### EXERCISE DETAILS
Extract every line below that contains the word "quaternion".

### DATASET SECTION
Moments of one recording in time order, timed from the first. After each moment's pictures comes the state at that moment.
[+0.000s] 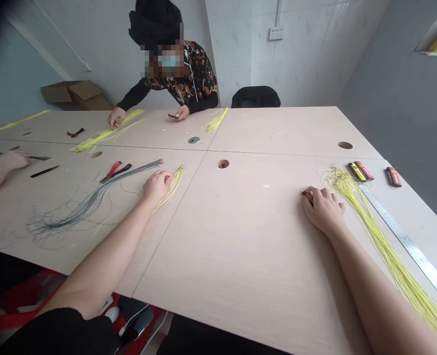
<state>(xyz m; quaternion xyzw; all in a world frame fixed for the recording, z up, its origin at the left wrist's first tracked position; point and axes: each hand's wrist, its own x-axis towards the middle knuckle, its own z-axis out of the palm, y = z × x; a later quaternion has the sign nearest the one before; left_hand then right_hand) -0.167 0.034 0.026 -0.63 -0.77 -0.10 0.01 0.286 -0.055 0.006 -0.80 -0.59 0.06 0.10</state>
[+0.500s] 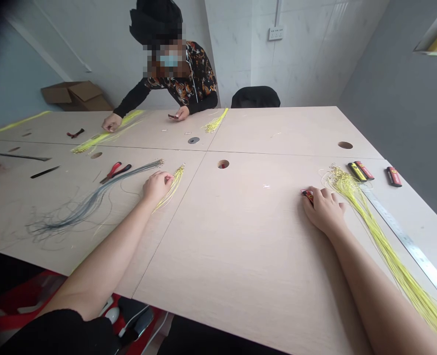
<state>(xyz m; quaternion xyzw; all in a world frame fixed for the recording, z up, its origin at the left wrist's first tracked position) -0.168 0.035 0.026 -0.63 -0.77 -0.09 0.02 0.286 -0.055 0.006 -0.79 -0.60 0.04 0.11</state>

### OUTPUT OF THE EXERCISE
<state>(xyz m; quaternion xyzw; all in a world frame fixed for the recording, z up, its origin at the left wrist's first tracked position; point and axes: each hand's wrist, its own x-axis towards the middle knuckle, its own z-axis out of the palm, y = z × x; a later quaternion has the sign nearest the one before; left_hand then right_hand) -0.167 0.034 0.026 -0.63 -0.77 -0.10 0.01 0.286 -0.055 0.006 -0.80 -0.59 0.06 0.10</state>
<state>(xyz m; quaternion xyzw; all in a world frame fixed for the recording, z up, its origin at the left wrist's first tracked position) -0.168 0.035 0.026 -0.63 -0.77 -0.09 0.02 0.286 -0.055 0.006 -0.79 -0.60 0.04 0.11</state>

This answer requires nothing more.